I spent the wrong amount of time reading the ‘hot take’ machine for this race, and I cannot say it was effective for me, the organizing I want to do, or my own analysis. And at this point, I’m not interested in dissecting the idea that Kat ‘wasn’t from here,” or micro-critiquing her campaign or the campaigns of others in this race, many of whom are great organizers + good at governing.

What matters most to me is that is what happened in 09 feels like foreshadowing for the 2027 municipal elections — hell, for many local races in the next few years.

Unless something changes, every race for municipal office, no matter how small, will be plagued by disproportional spending, a fractionalized left that can’t reach major audiences with no one backing down and no ability to gain ground. All while the corporate class (unusually united, even for the corporate class!) does what they want.

I don’t have a solution, but it feels important to admit it, and to acknowledge that least locally, there is a bit of a progressive existential crisis when it comes to broader coalitions (even more so than, you know, the whole history of Chicago).

There is a gap between where grassroots energy landed in this race and institutional endorsement — and it’s not going away.

2 Red Flags:

🚨 Robot Dogs Guard Data Centers Now

Fortune Boston Dynamics robots are patrolling data centers across the country, replacing human security guards. Companies are so excited about this new dystopia that they’re spending $700 billion on AI infrastructure buildout — a sum that rivals the GDP of Sweden (but don’t worry, Boston Dynamics says the robots pay for themselves within two years)!

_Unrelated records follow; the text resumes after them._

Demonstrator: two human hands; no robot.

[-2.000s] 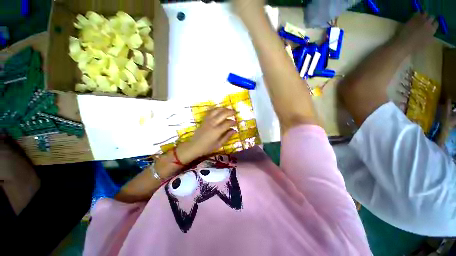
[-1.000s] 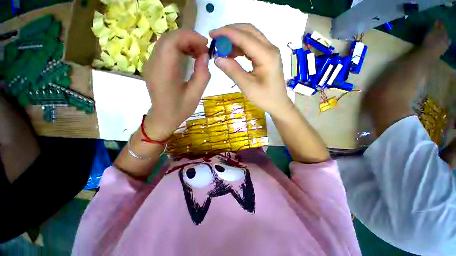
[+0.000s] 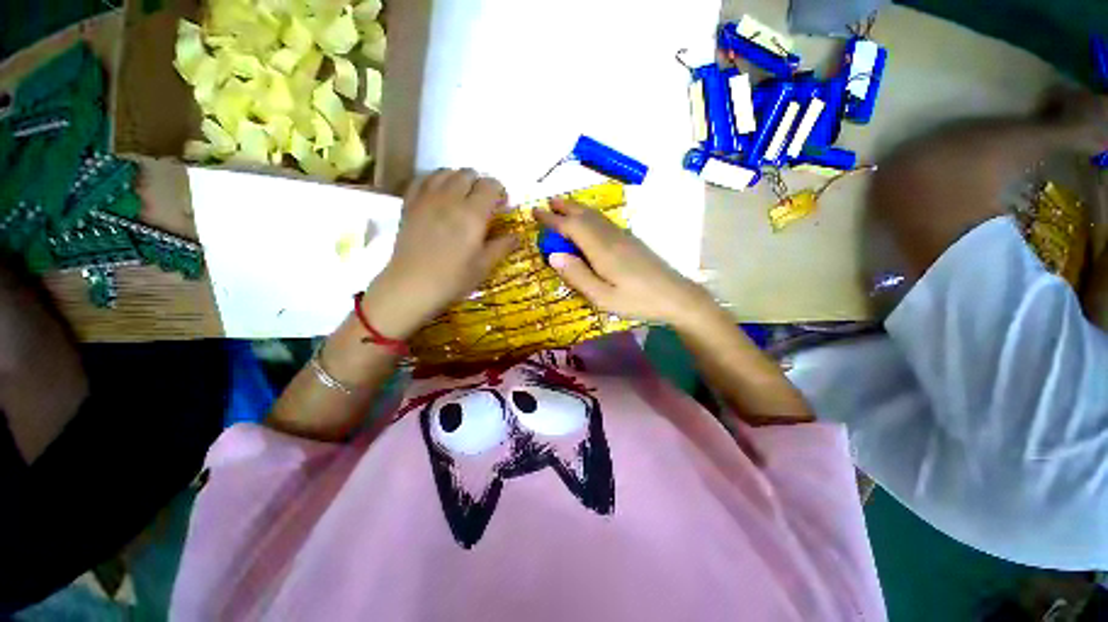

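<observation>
Amber wired boards (image 3: 523, 304) lie in overlapping rows on the white sheet close to my body. My right hand (image 3: 614, 267) holds a blue cell (image 3: 557, 244) between thumb and fingers, just over the boards. My left hand (image 3: 450, 237) is at the upper left edge of the boards, its fingers curled near the cell; whether it grips anything is hidden. Another blue cell (image 3: 610, 159) with a thin wire lies on the white sheet beyond the boards.
A cardboard box (image 3: 401, 97) of yellow slips stands at upper left, green circuit boards (image 3: 73, 207) at far left. A pile of blue cells (image 3: 778, 116) and a single amber board (image 3: 792, 210) lie at right. Another person's arm (image 3: 960, 194) is at far right.
Both hands have come down from above the white sheet to the amber boards, the right one with a cell. A blue cell now shows on the sheet beyond them.
</observation>
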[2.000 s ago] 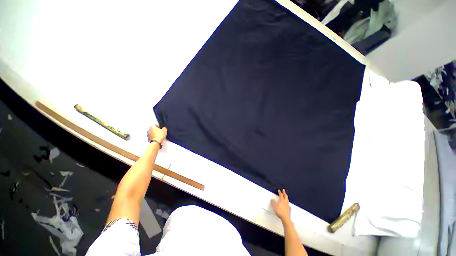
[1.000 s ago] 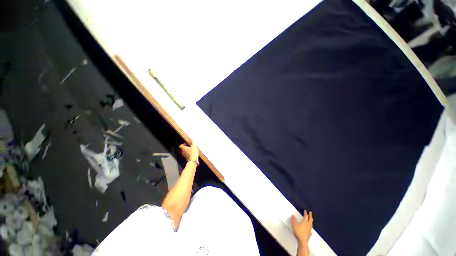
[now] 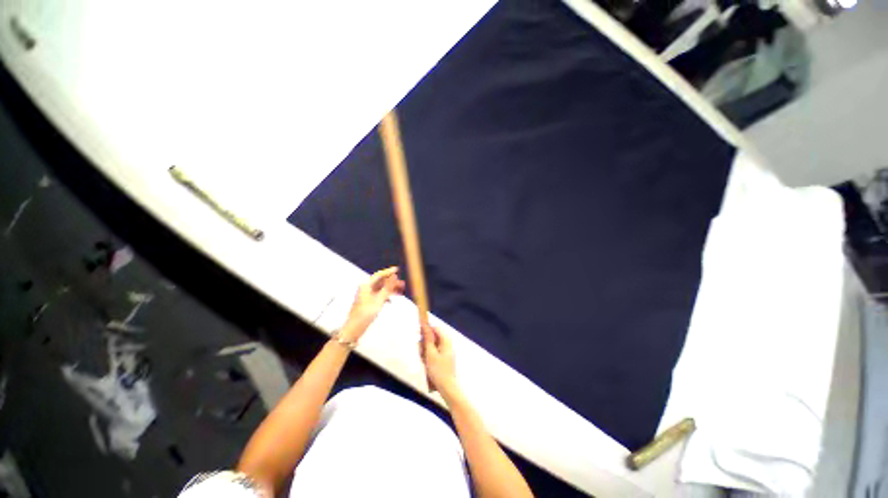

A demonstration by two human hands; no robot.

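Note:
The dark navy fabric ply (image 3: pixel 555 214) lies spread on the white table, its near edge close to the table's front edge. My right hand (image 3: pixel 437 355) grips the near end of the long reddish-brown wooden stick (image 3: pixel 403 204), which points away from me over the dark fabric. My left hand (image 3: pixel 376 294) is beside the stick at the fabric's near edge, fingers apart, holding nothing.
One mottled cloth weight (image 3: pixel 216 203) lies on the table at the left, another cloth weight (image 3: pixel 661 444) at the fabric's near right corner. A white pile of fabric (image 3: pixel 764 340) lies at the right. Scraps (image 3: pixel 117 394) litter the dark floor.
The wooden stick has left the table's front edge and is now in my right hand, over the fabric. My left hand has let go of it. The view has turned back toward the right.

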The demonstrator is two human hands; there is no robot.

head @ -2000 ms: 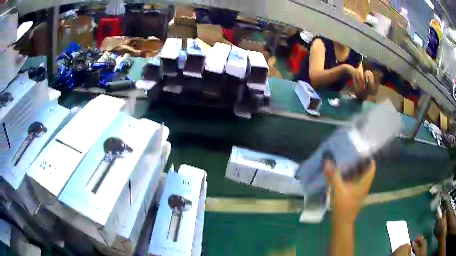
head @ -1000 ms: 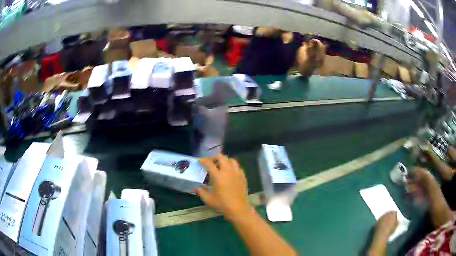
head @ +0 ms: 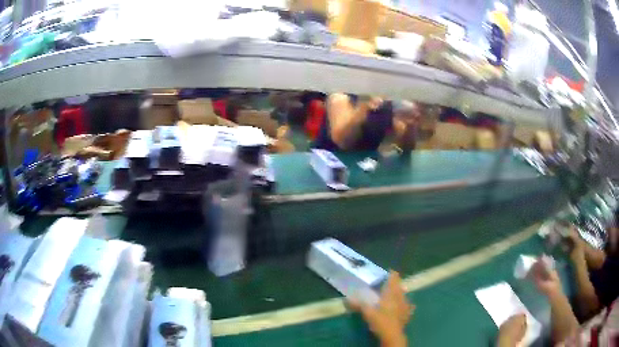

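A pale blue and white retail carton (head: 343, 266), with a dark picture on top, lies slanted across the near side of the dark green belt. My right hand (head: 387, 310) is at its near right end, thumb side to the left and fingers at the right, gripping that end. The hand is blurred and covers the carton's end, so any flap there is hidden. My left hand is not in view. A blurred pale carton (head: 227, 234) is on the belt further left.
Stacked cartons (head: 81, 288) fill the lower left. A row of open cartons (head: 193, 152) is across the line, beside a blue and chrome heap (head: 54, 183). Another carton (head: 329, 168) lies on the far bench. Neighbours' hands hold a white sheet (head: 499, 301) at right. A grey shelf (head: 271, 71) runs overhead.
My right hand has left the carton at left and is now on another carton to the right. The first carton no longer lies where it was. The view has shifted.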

🚨 "The Movement — That's the Hero"

The New York Times published a devastating investigation this week into Cesar Chavez — interviews with more than 60 people, documenting allegations that the iconic labor leader sexually abused multiple women over decades, including two girls who were 12 and 13 when the abuse began, and Dolores Huerta, his co-founder of the United Farm Workers. She kept the secret for 60 years. Chavez Day celebrations across the country have been canceled.

Kelly Hayes on Bluesky pointed out a devastating line from the piece — from a woman who fended off advances from a 60-year-old Chavez at 19, and offered a frame I needed to read today: "It makes you rethink in history all those heroes. The movement — that's the hero."

Tell me what I missed in the comments and replies — there's no way I got everything.

If you worked on this election — or if you were at yesterday's council meeting — I hope you get some rest. Remember: the sun is coming.